As president, Trump was harshly critical of NATO, especially on spending issues, and had greater success than any previous president in getting NATO allies to cooperate more in defending themselves.
Although his tactics were crude, they paid off, and his administration took other steps, including a NATO summit, to keep the alliance strong.
The question is whether President Trump’s recent comments are a page in his old playbook — in which case the situation is manageable — or a sign of a more concerted effort to separate the U.S. from NATO. I wonder if it’s the first one.
There’s no way to tell at this point.
Then there is the more salient issue of US military and economic support for Ukraine.
Why is this important?
The answer is simple.
Russian President Vladimir Putin is our enemy.
At least since his infamous 2007 Munich Security Conference speech, he has pursued policies aimed at undermining key US interests in Europe and beyond, including weakening NATO and the European Union.
President Putin is collaborating with America’s enemies such as China, Iran, and North Korea.
And while China is more dangerous in the long run, Russia is the only nuclear power and has pursued some of the most provocative policies, including invasions of Georgia and Ukraine.
Despite President Putin’s lies to Tucker Carlson last week, Russia is trying to regain political influence across the former Soviet Union.
President Biden said the Kremlin’s victory in Ukraine would likely be followed by an attack on the Baltic states or Poland.
Chairman Mike Johnson said such a victory could embolden China to invade Taiwan.
All of this means that the best way to strengthen U.S. security is to give Ukraine the help it needs to thwart Putin.
The approximately $78 billion in aid that the United States has given Ukraine over the past two years (less than 5% of our country’s defense budget), combined with much larger aid from Europe, has destroyed approximately 50% of Moscow’s conventional military capabilities. .
This is a huge security return on your investment.
If aid is permanently cut off, there is a good chance that Putin will win.
It would be a major blow to US world leadership, far bigger than its disastrous withdrawal from Afghanistan, and would only encourage China’s attack on Taiwan and further Iranian provocations against the US and Israel in the Middle East. .
The Senate passed a $95 billion aid package, including $60 billion for Ukraine.
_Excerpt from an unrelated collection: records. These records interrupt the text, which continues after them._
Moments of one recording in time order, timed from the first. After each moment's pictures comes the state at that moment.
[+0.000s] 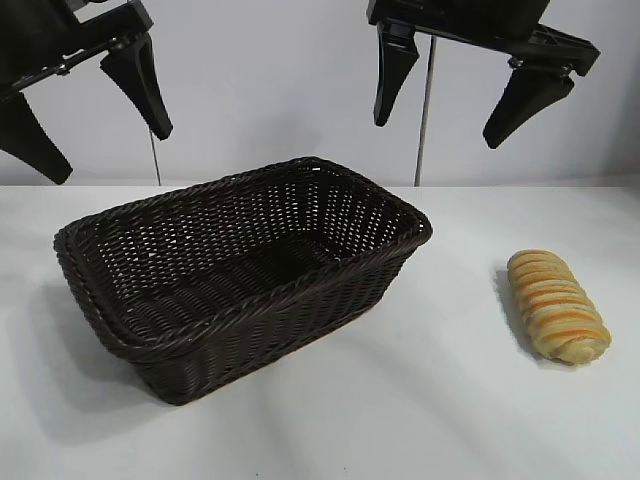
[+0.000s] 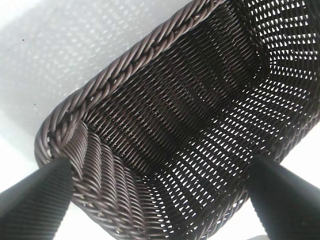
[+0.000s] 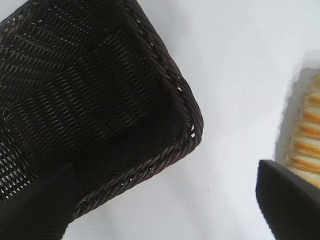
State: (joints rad) left arm -0.19 1.83 -1.50 -0.44 1.11 0.01; right arm 0.36 1.79 -1.59 0.10 1.05 0.27
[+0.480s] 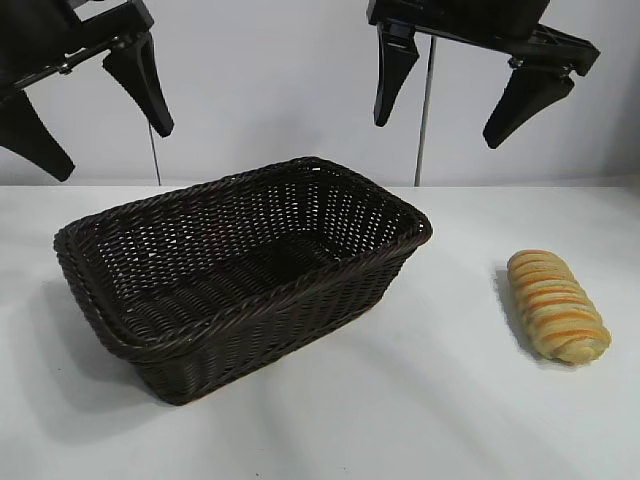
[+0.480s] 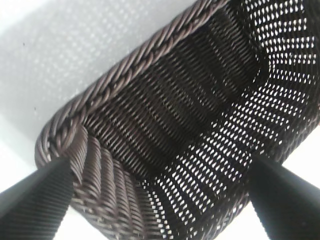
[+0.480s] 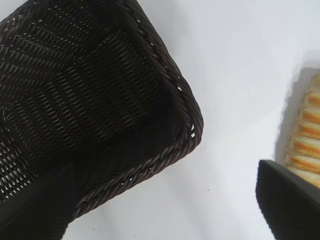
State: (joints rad) left arm -0.19 1.83 -1.50 -0.44 1.04 0.00; right arm 0.36 1.79 -1.59 0.10 1.06 0.26
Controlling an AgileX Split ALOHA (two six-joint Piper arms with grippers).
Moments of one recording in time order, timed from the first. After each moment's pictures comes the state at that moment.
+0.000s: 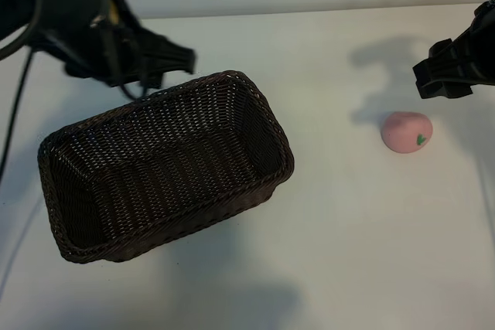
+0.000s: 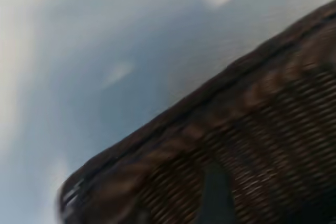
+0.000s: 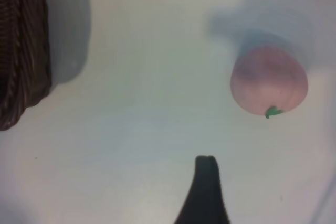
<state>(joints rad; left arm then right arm) -0.54 1.58 -1.30 0.25 0.94 -0.47 0.11 1.41 -1.15 0.18 0.92 -0.15</state>
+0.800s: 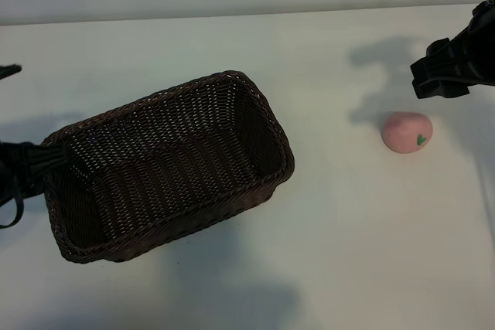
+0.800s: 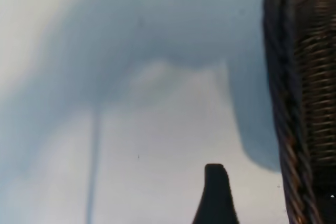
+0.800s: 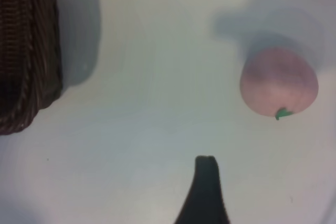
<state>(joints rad) -0.32 1.15 -0.73 0.25 0.88 -0.73 0.11 1.41 -1.15 0.20 0.92 -0.15</state>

However, Prime Minister Johnson quickly deemed the bill inappropriate.
A majority of the House supports the bill, but the speaker has the power to allow or block a vote. A small group within the party is threatening to remove Mr Johnson from office if he allows a vote on support.
There are two ways to vote on this package.
Either the speaker reconsiders, or a majority of the House of Representatives (218 members) sign the expulsion petition.
Petitions are less common because they take time and require bipartisan cooperation.
But House Minority Leader Hakeem Jeffries is considering the move.
In summary, aid plans for Ukraine (and Israel and Taiwan) are blocked by a small group in the House of Representatives.
Its voice is enormous, as was Charles Lindbergh and his isolationist comrades in the years before World War II.
In 1941, the group worked hard to prevent the passage of the Lend-Lease Act, which would have provided Britain with weapons to continue the fight against Nazi Germany.
But Congress voted and passed it.
If voting were allowed now, the result would be the same as in 1941.
A strong House majority would send Ukraine the means to stop Putin.
The stakes are high.
Let’s hope that wise men and women can be found to prevent the next generation of American soldiers from having to fight a major war.
John Herbst is director of the Atlantic Council Eurasia Center and former U.S. ambassador to Ukraine under the George W. Bush administration.